* _Activity_: Omit the pictures and copy the entries exactly.

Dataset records
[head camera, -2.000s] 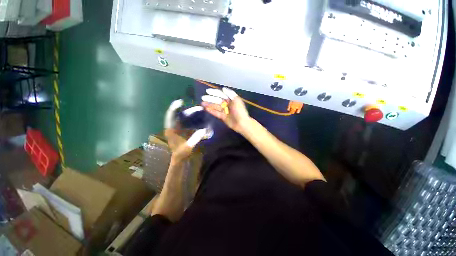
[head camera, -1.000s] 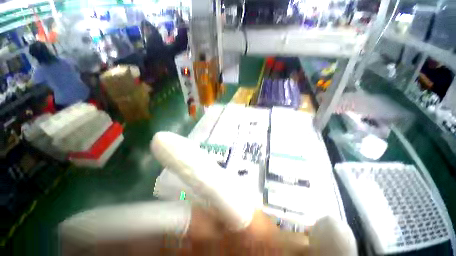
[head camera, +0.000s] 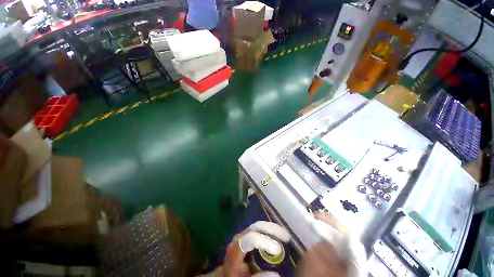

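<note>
My left hand (head camera: pixel 244 250), with white cots on the fingers, is at the bottom centre around a dark round object with a yellowish ring (head camera: pixel 272 255); its lower part is cut off. My right hand (head camera: pixel 327 251) is just right of it, badly blurred; whether it holds anything cannot be told. On the white machine (head camera: pixel 357 127) beyond, the left fixture (head camera: pixel 325 158) has small metal parts in its nests. A loose cluster of small metal housings (head camera: pixel 378 188) lies between the fixtures, with small black parts (head camera: pixel 349 205) nearby. The right fixture (head camera: pixel 411 243) is at lower right.
Stacked white and red boxes (head camera: pixel 201 62) stand on the green floor. A red crate (head camera: pixel 56 114) and cardboard boxes (head camera: pixel 59 189) are at left. A purple-looking tray stack (head camera: pixel 455 121) is behind the machine. A control box (head camera: pixel 341 46) stands at the back. A person in blue (head camera: pixel 201 13) is far off.
The view has swung left and down from the raised view of a second ago. My cotted fingers, which were large and close to the camera, are now lower, at the bottom edge.
</note>
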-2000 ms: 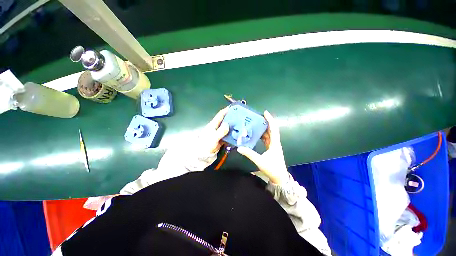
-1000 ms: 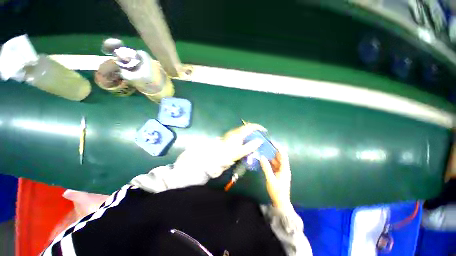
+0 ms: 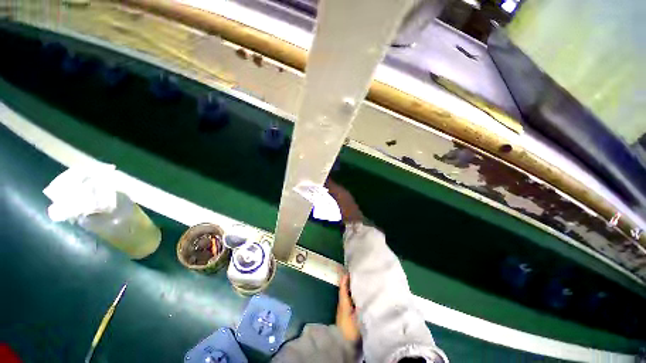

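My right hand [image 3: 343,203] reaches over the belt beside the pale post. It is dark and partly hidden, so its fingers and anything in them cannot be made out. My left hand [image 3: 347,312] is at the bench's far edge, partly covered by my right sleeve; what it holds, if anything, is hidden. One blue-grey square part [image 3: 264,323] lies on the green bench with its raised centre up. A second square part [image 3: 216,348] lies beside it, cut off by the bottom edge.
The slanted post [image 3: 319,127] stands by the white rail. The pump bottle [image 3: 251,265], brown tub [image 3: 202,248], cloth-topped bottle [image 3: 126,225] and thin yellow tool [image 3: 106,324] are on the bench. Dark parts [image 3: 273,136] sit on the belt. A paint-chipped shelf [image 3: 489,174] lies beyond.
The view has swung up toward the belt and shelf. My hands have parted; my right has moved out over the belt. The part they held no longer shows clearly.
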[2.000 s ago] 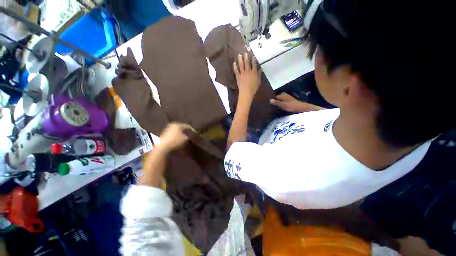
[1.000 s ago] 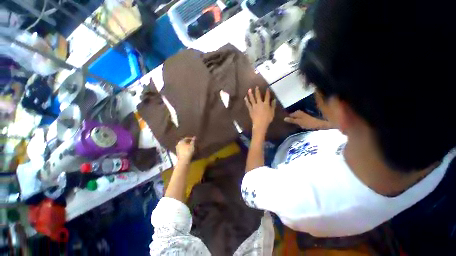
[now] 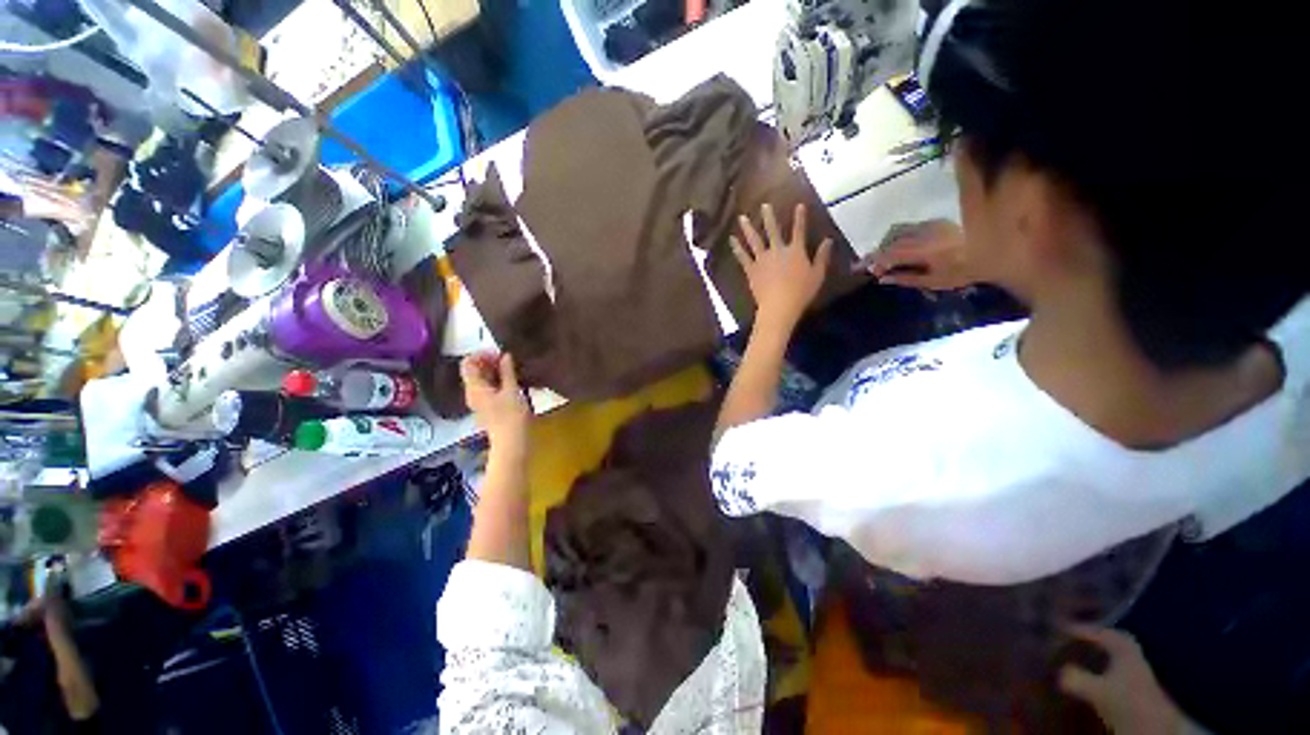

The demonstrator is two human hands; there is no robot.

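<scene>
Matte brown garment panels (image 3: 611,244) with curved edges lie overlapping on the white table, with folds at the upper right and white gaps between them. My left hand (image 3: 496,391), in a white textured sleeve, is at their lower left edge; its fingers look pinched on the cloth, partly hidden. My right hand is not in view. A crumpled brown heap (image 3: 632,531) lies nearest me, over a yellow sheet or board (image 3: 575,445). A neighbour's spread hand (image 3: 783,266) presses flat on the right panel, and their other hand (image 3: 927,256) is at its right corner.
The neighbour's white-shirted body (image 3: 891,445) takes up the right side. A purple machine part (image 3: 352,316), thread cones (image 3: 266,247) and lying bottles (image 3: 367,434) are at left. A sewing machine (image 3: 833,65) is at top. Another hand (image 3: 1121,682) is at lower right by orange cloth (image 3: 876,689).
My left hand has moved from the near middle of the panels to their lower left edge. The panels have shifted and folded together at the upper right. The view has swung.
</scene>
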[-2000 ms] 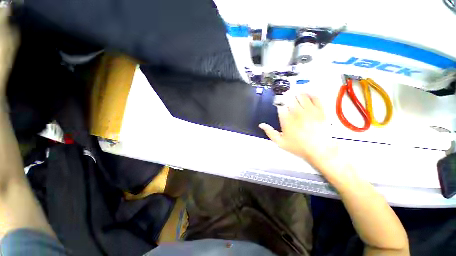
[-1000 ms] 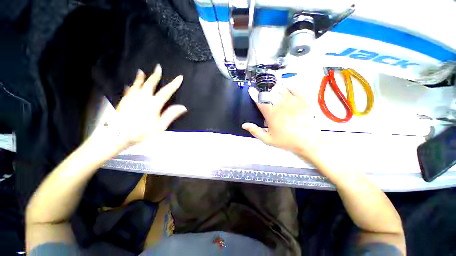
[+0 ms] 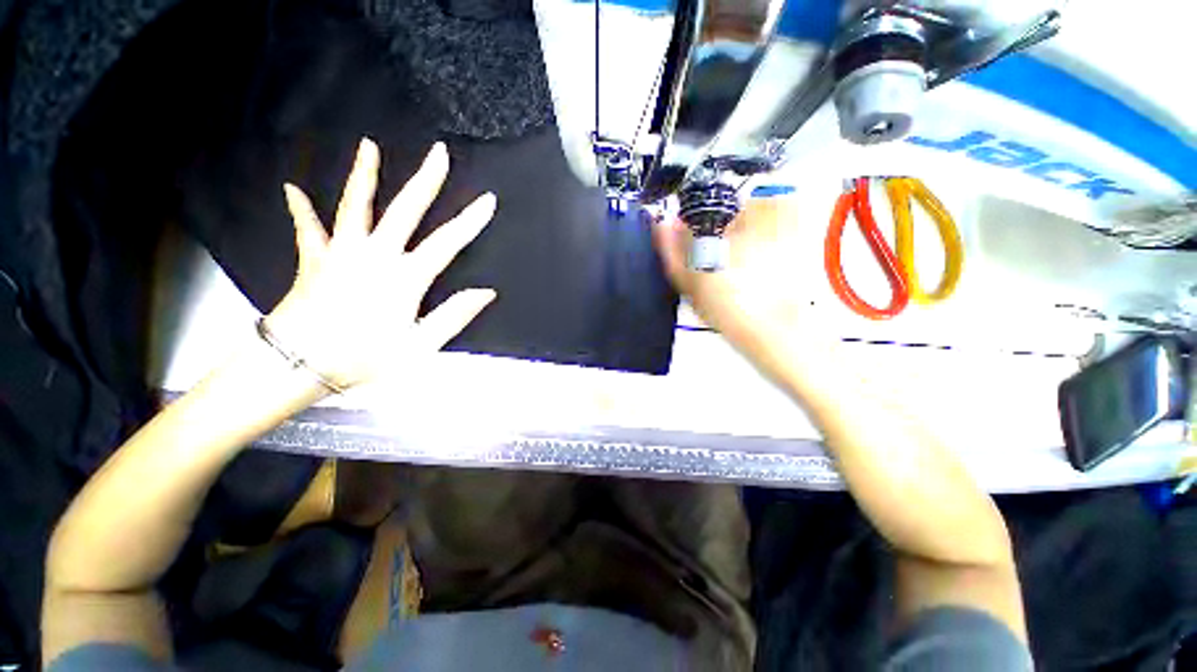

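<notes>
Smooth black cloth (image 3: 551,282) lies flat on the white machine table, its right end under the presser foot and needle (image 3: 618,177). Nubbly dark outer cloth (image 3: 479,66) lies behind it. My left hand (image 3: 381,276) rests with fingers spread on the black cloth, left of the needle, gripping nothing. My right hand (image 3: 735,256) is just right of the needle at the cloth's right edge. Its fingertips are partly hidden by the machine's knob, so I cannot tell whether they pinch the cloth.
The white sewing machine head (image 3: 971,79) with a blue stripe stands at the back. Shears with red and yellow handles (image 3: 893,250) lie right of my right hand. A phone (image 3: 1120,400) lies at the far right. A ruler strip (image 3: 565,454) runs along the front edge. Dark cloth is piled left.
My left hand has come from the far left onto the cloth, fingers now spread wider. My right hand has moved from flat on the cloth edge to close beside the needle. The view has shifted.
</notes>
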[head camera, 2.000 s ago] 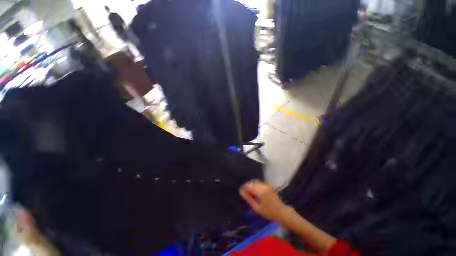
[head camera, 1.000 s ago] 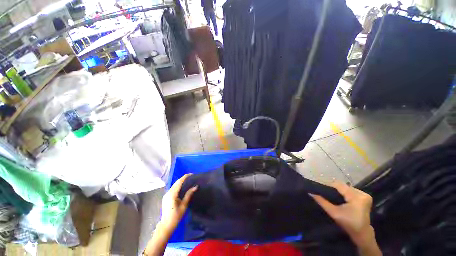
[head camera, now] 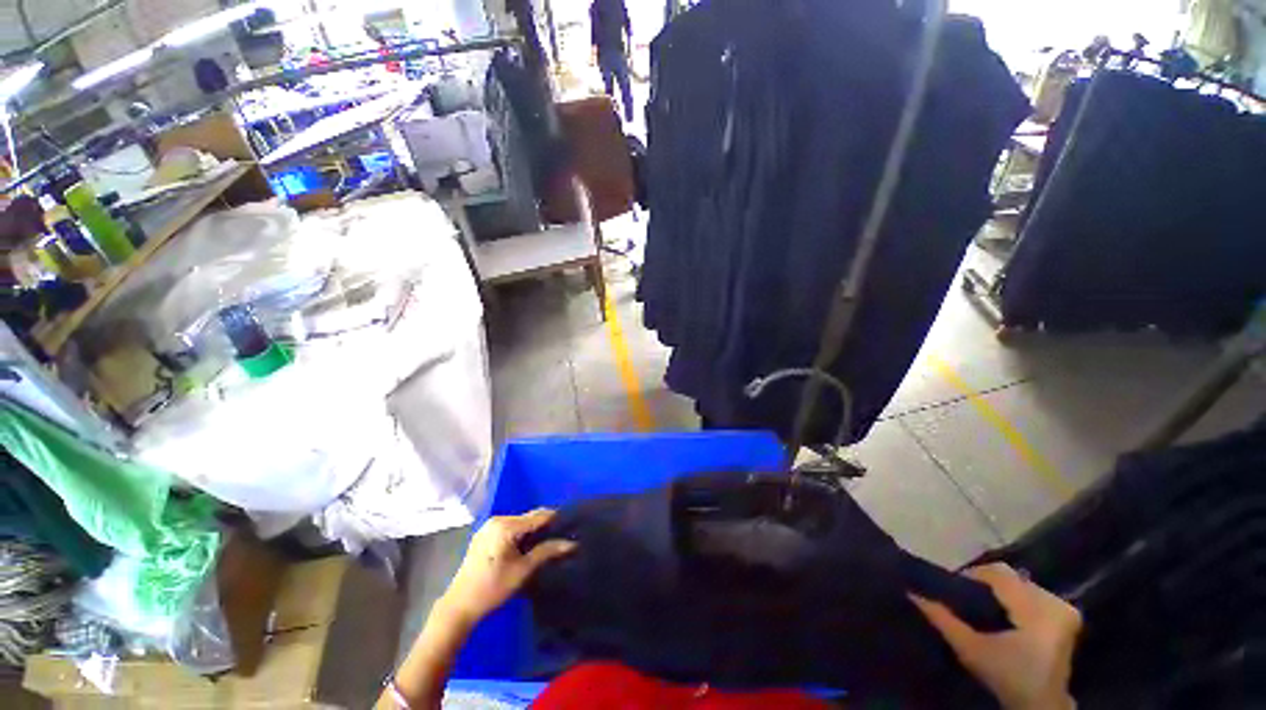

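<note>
A dark navy denim shirt (head camera: 625, 596) is spread between my hands over a blue plastic crate (head camera: 555, 465). A clothes hanger (head camera: 833, 382) is in the shirt; its silver hook rises from the open collar. My left hand (head camera: 507, 562) grips the shirt at one shoulder, thumb on top. My right hand (head camera: 1020, 631) grips it at the other shoulder. The lower part of the shirt is hidden below the collar, near my red clothing.
A rack of dark shirts (head camera: 778, 208) stands ahead, another (head camera: 1145, 208) at the back right, and more dark shirts (head camera: 1194, 569) hang close on the right. A white-covered table (head camera: 403, 402) and a cardboard box (head camera: 306, 631) are at the left. A person (head camera: 611, 49) is far back.
Two seconds ago the shirt was stretched out leftward with its buttons showing. It is now held collar-up over the crate. Since one second ago, shirt and hands have shifted slightly right in view.
</note>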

* _The answer_:
[head camera, -2.000s] 
[head camera, -1.000s] 
[head camera, +0.000s] 

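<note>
My left hand (head camera: pixel 244 250), with white cots on the fingers, is at the bottom centre around a dark round object with a yellowish ring (head camera: pixel 272 255); its lower part is cut off. My right hand (head camera: pixel 327 251) is just right of it, badly blurred; whether it holds anything cannot be told. On the white machine (head camera: pixel 357 127) beyond, the left fixture (head camera: pixel 325 158) has small metal parts in its nests. A loose cluster of small metal housings (head camera: pixel 378 188) lies between the fixtures, with small black parts (head camera: pixel 349 205) nearby. The right fixture (head camera: pixel 411 243) is at lower right.
Stacked white and red boxes (head camera: pixel 201 62) stand on the green floor. A red crate (head camera: pixel 56 114) and cardboard boxes (head camera: pixel 59 189) are at left. A purple-looking tray stack (head camera: pixel 455 121) is behind the machine. A control box (head camera: pixel 341 46) stands at the back. A person in blue (head camera: pixel 201 13) is far off.
The view has swung left and down from the raised view of a second ago. My cotted fingers, which were large and close to the camera, are now lower, at the bottom edge.
</note>
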-2000 ms: 
-1000 ms: 
+0 ms: 

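My right hand [image 3: 343,203] reaches over the belt beside the pale post. It is dark and partly hidden, so its fingers and anything in them cannot be made out. My left hand [image 3: 347,312] is at the bench's far edge, partly covered by my right sleeve; what it holds, if anything, is hidden. One blue-grey square part [image 3: 264,323] lies on the green bench with its raised centre up. A second square part [image 3: 216,348] lies beside it, cut off by the bottom edge.
The slanted post [image 3: 319,127] stands by the white rail. The pump bottle [image 3: 251,265], brown tub [image 3: 202,248], cloth-topped bottle [image 3: 126,225] and thin yellow tool [image 3: 106,324] are on the bench. Dark parts [image 3: 273,136] sit on the belt. A paint-chipped shelf [image 3: 489,174] lies beyond.
The view has swung up toward the belt and shelf. My hands have parted; my right has moved out over the belt. The part they held no longer shows clearly.
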[2.000 s ago] 
[1.000 s ago] 
[now] 

The demonstrator is two human hands; there is no robot.

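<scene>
Matte brown garment panels (image 3: 611,244) with curved edges lie overlapping on the white table, with folds at the upper right and white gaps between them. My left hand (image 3: 496,391), in a white textured sleeve, is at their lower left edge; its fingers look pinched on the cloth, partly hidden. My right hand is not in view. A crumpled brown heap (image 3: 632,531) lies nearest me, over a yellow sheet or board (image 3: 575,445). A neighbour's spread hand (image 3: 783,266) presses flat on the right panel, and their other hand (image 3: 927,256) is at its right corner.
The neighbour's white-shirted body (image 3: 891,445) takes up the right side. A purple machine part (image 3: 352,316), thread cones (image 3: 266,247) and lying bottles (image 3: 367,434) are at left. A sewing machine (image 3: 833,65) is at top. Another hand (image 3: 1121,682) is at lower right by orange cloth (image 3: 876,689).
My left hand has moved from the near middle of the panels to their lower left edge. The panels have shifted and folded together at the upper right. The view has swung.
</scene>
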[-2000 ms] 
[-1000 ms] 
[+0 ms] 

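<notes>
Smooth black cloth (image 3: 551,282) lies flat on the white machine table, its right end under the presser foot and needle (image 3: 618,177). Nubbly dark outer cloth (image 3: 479,66) lies behind it. My left hand (image 3: 381,276) rests with fingers spread on the black cloth, left of the needle, gripping nothing. My right hand (image 3: 735,256) is just right of the needle at the cloth's right edge. Its fingertips are partly hidden by the machine's knob, so I cannot tell whether they pinch the cloth.
The white sewing machine head (image 3: 971,79) with a blue stripe stands at the back. Shears with red and yellow handles (image 3: 893,250) lie right of my right hand. A phone (image 3: 1120,400) lies at the far right. A ruler strip (image 3: 565,454) runs along the front edge. Dark cloth is piled left.
My left hand has come from the far left onto the cloth, fingers now spread wider. My right hand has moved from flat on the cloth edge to close beside the needle. The view has shifted.
</notes>
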[head camera, 2.000 s ago] 
[head camera, 1.000 s ago] 
[head camera, now] 

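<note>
A dark navy denim shirt (head camera: 625, 596) is spread between my hands over a blue plastic crate (head camera: 555, 465). A clothes hanger (head camera: 833, 382) is in the shirt; its silver hook rises from the open collar. My left hand (head camera: 507, 562) grips the shirt at one shoulder, thumb on top. My right hand (head camera: 1020, 631) grips it at the other shoulder. The lower part of the shirt is hidden below the collar, near my red clothing.
A rack of dark shirts (head camera: 778, 208) stands ahead, another (head camera: 1145, 208) at the back right, and more dark shirts (head camera: 1194, 569) hang close on the right. A white-covered table (head camera: 403, 402) and a cardboard box (head camera: 306, 631) are at the left. A person (head camera: 611, 49) is far back.
Two seconds ago the shirt was stretched out leftward with its buttons showing. It is now held collar-up over the crate. Since one second ago, shirt and hands have shifted slightly right in view.
</note>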

Fully answered, the exercise is complete.